What is it about the best ever exam results Scots just can’t accept?

The Higher pass rate has been creeping up from 75.2% in 2011, to 76.9% in 2012 and 77.4% this year. Standard Grades have sky-rocketed to 98.9% success this year too. So what’s not to like?

Well as Scottish Tory Education spokeswoman Liz Smith put it: “People find it hard to believe that, while employers are complaining about a lack of basic skills from school-leavers, exam performances are at an all-time high.”

And that’s really the nub of the problem isn’t it?

Everyday encounters don’t suggest we are suddenly surrounded by a mass of smart, alert, articulate and problem-solving kids.

Now admittedly a lot of jobs don’t give young folk the chance to shine. But even so, the mismatch raises a host of questions about those starry exam results.

Some academics said this year’s Maths Higher paper was too easy yet the pass rate finally fell. So maybe an “easy” paper was marked more severely? Who knows?

In general though schools are better at knowing who to present for exams and who to leave on the bench. Thus dead certs get prepared while borderline cases don’t get to sit the “wrong” exams. In which case, how much do exam results tell us about our kids?

Indeed never mind reciting The Merchant of Venice do they know how to stay alive?

Last week BBC documentary Long Live Britain demonstrated that perfectly “smart” Brits are in denial about the results of poor diet, no exercise and fast food. Kidney disease, diabetes, liver damage and ill health are common in our “educated” society.

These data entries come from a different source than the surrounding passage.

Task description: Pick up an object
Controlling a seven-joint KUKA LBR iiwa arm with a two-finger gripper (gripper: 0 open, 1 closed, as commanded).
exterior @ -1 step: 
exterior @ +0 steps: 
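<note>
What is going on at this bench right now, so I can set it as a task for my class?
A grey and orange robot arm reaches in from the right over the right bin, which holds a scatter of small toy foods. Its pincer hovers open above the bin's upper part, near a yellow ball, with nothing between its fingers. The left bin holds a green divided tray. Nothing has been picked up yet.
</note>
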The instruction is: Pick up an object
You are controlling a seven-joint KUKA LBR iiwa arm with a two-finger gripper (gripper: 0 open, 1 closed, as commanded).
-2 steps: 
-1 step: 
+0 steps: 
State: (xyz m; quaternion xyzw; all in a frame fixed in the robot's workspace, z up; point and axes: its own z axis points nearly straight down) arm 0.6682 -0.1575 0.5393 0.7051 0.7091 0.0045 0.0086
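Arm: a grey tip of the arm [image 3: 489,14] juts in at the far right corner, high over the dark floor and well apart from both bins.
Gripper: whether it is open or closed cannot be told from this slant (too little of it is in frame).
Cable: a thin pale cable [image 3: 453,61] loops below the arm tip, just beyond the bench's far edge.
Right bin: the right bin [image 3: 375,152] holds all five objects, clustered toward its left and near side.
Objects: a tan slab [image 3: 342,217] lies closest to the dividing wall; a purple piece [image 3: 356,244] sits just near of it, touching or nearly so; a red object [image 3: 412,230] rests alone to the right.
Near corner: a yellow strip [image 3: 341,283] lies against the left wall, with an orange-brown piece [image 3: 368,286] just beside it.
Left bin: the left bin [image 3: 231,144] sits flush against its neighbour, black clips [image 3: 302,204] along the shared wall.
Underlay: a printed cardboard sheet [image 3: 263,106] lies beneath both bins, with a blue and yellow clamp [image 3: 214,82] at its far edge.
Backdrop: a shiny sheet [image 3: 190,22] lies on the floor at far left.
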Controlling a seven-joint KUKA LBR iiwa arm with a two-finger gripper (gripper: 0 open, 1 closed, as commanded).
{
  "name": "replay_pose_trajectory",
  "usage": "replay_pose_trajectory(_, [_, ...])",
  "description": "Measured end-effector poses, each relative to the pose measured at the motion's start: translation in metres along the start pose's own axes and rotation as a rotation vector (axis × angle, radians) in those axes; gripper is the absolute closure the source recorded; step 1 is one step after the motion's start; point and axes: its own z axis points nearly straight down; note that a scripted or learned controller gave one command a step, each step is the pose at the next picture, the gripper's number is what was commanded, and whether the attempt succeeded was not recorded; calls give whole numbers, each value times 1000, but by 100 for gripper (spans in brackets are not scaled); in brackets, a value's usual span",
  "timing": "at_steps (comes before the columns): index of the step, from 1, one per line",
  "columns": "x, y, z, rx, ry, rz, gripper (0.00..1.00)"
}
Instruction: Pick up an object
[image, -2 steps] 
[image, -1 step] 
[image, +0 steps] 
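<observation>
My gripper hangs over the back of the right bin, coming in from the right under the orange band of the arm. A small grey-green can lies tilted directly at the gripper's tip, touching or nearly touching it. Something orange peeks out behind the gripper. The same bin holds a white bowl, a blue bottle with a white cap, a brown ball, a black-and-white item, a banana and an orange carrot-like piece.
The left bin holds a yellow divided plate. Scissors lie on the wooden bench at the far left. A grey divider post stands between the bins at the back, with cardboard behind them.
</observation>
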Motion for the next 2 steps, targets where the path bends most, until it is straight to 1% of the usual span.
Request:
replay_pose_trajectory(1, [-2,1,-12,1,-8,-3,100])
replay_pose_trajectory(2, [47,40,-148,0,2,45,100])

Is there any sign our kids are learning not to repeat our mistakes? Not really. And is that because they still don’t know how the human body works, are too thrawn to listen or too busy learning bad habits from us?

The new Curriculum for Excellence aims to broaden thinking and end rote learning. But beyond the exams and curriculum an even bigger force is at work inequality.

If you live in Scotland’s poorest 10% of neighbourhoods you’re five times more likely to experience crime, twice as likely to have health problems resulting in emergency hospital admission and your kids will score only half the combined academic results of their more affluent peers. These dramatically unequal life chances belong to a dramatically unequal society. And they don’t get fixed at the end of the food chain when kids sit exams. They get fixed right at the start.

Scottish employers actually agree.

They placed the following top in a Future Skills survey: planning and organisation, customer handling, problem solving, team working and oral communication.

When are these ‘soft’ skills primarily learned between birth and three years old. Which age-group gets least education spending in Scotland birth to three. How are soft skills most easily acquired at that tender age? Through engaged play in traditional, extended families or in a well-run nursery.

Finland regularly tops international tests for English and Maths while Scotland sits somewhere in the middle. Finns have affordable, high quality childcare for kids between one and seven, primary teachers with masters degrees, few exams and no private education. But their society is more equal than ours with executives earning between two and four times average wages not inhabiting another financial stratosphere.

So let’s not dump on the kids. They’ve worked hard and done well. The next step change in exam results is really down to us.